■ INSTRUCTIONS TO FOLLOW ■
Pick every line from the data below that contains the string "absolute" and copy it.

■ SUPPLIED ENTRIES ■
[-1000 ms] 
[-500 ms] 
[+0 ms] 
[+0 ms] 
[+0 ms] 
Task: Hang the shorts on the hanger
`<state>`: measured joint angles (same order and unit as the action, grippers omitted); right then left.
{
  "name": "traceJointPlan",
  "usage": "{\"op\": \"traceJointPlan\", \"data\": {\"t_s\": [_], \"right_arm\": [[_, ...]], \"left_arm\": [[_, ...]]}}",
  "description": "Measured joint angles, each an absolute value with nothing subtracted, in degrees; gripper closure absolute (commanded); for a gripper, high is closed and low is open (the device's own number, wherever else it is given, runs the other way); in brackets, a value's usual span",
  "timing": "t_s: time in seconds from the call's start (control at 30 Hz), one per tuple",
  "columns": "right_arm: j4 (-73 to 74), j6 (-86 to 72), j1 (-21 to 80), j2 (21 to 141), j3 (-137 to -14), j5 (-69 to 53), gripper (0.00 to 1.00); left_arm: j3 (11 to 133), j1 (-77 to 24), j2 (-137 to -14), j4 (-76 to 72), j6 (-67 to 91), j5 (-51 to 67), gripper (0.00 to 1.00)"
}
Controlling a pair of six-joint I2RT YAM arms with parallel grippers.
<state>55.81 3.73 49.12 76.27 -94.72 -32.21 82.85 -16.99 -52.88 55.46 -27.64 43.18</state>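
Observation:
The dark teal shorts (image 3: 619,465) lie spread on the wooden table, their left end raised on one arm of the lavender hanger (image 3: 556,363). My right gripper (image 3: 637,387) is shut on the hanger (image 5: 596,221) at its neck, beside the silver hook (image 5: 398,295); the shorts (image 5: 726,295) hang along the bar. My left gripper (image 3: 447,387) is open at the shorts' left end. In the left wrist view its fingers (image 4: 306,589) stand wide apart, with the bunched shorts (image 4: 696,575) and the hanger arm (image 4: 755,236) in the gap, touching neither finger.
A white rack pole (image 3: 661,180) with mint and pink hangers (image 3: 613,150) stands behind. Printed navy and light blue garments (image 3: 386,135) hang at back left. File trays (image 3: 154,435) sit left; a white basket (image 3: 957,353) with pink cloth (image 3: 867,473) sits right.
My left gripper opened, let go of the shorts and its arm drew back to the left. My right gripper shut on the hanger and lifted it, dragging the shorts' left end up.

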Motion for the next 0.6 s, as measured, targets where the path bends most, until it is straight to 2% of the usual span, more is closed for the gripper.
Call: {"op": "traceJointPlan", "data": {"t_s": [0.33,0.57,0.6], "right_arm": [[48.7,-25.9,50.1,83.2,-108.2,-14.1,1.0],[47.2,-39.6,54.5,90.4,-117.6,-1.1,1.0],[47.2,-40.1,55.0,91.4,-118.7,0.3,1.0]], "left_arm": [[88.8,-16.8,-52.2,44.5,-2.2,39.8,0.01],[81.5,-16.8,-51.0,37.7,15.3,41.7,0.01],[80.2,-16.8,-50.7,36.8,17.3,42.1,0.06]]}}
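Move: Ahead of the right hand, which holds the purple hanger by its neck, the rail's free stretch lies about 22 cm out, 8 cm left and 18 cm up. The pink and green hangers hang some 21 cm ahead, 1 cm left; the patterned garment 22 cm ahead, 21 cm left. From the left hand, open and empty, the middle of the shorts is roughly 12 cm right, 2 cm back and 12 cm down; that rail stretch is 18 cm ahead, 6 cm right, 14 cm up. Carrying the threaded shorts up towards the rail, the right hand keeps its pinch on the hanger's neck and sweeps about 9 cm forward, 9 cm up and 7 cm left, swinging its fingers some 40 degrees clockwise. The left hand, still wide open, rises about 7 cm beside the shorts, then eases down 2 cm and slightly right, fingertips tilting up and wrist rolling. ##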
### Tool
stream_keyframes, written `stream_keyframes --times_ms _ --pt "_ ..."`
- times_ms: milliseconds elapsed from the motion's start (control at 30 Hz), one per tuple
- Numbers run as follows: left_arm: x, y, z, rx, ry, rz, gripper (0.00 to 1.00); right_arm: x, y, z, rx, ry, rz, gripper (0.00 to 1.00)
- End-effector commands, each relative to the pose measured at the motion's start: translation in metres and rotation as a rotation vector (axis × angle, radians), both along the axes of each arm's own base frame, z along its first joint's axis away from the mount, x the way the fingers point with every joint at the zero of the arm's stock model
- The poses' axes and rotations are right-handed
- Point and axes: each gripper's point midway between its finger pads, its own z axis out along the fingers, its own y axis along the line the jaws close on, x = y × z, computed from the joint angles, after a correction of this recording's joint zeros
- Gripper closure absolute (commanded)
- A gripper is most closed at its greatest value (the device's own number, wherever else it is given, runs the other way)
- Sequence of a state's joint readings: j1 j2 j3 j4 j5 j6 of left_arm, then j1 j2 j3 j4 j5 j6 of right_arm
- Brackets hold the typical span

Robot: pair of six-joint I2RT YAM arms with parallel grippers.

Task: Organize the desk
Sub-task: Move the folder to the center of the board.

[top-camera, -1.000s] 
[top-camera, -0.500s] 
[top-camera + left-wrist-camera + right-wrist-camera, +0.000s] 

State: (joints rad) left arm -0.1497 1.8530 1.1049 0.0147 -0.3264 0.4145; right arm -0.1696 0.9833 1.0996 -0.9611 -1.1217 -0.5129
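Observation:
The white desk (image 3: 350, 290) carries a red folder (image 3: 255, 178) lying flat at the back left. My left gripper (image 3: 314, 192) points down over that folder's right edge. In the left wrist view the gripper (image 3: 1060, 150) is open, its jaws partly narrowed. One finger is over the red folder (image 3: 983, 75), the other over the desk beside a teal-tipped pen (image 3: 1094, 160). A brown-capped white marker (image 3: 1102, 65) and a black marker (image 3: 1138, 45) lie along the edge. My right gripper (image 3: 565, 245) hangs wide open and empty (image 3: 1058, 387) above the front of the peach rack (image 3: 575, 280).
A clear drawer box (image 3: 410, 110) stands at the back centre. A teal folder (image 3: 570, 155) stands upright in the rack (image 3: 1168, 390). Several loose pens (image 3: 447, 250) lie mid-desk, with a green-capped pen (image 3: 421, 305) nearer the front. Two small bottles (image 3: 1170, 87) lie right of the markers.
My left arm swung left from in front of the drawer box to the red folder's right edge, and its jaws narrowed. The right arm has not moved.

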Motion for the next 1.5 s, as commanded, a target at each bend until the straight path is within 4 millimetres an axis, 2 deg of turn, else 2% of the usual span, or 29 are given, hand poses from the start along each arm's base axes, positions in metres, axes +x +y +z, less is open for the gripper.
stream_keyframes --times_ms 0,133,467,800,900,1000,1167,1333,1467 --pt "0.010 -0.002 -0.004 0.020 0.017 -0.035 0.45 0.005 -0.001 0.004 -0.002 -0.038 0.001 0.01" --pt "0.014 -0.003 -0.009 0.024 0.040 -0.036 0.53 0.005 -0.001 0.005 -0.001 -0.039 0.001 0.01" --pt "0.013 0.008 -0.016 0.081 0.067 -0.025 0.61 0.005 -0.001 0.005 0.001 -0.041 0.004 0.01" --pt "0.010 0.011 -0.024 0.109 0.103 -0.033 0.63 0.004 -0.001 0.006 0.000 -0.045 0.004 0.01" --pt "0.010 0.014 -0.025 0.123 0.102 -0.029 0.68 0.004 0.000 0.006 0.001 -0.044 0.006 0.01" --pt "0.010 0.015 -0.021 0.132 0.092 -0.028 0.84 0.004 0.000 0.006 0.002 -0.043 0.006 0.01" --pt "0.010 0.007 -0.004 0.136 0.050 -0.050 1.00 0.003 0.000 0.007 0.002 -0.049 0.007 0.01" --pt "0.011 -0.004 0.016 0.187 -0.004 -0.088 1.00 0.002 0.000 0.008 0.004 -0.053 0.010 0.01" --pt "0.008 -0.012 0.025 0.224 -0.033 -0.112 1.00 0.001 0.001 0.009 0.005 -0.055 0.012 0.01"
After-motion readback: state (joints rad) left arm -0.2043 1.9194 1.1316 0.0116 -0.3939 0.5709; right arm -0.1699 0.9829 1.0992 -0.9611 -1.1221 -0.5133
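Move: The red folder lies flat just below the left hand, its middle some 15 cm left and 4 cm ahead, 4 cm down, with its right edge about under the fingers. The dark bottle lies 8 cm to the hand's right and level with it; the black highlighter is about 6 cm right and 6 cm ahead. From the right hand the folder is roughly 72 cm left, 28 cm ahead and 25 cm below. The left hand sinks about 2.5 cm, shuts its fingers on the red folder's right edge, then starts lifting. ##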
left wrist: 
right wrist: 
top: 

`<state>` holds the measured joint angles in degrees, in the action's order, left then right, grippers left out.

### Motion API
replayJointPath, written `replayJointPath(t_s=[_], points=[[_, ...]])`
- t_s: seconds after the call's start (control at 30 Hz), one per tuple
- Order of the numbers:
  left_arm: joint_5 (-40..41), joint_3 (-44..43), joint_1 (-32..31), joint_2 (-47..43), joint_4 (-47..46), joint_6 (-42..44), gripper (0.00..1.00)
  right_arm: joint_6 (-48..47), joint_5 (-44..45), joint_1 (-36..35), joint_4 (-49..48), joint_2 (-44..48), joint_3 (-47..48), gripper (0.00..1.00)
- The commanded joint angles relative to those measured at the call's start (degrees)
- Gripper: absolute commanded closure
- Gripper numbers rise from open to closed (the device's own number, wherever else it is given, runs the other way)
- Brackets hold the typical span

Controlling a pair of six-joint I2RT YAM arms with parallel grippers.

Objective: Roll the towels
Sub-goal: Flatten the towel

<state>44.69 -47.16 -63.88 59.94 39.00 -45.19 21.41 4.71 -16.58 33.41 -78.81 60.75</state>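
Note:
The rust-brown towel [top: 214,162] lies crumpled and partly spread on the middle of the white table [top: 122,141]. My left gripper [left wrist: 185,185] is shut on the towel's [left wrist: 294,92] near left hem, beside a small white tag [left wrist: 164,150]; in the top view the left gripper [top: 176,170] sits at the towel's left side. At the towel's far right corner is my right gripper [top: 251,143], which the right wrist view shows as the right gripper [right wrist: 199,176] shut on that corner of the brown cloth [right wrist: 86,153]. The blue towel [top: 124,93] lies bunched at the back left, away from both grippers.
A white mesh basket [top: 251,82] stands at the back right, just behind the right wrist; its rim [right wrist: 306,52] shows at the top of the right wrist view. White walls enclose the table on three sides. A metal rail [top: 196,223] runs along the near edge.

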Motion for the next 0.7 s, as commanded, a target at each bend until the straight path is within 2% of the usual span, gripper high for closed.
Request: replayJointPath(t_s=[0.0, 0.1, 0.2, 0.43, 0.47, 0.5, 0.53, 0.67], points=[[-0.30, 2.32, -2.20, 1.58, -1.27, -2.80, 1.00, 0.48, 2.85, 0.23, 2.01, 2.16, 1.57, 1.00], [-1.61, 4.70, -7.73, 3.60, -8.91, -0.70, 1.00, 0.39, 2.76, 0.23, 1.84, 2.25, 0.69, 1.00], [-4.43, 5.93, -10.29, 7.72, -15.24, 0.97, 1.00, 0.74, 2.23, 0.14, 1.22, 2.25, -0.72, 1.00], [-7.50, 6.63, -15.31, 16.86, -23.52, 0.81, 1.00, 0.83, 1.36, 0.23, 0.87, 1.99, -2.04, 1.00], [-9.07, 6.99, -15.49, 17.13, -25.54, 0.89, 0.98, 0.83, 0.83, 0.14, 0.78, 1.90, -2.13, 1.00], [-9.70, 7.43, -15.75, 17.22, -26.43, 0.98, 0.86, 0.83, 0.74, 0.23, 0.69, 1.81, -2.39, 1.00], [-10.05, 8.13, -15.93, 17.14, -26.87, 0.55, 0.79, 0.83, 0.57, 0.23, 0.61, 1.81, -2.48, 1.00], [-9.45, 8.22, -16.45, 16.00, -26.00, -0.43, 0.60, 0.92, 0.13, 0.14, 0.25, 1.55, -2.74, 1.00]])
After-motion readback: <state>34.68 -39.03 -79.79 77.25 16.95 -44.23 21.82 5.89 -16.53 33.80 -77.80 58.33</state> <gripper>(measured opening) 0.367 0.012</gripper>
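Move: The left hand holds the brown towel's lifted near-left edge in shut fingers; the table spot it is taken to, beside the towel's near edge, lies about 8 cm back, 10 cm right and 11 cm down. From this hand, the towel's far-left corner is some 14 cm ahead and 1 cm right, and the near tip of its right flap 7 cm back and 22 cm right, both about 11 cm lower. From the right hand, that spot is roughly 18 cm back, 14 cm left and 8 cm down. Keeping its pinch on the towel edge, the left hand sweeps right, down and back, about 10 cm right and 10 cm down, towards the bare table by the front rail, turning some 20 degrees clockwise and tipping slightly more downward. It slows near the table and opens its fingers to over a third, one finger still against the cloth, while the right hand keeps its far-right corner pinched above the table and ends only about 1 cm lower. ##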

■ SOLUTION TO THE EXERCISE ■
  "description": "Measured joint angles, each an absolute value with nothing subtracted, in degrees; gripper closure absolute (commanded); for a gripper, high is closed and low is open (the device's own number, wherever else it is given, runs the other way); in brackets, a value's usual span",
- Gripper closure absolute (commanded)
- Gripper: absolute commanded closure

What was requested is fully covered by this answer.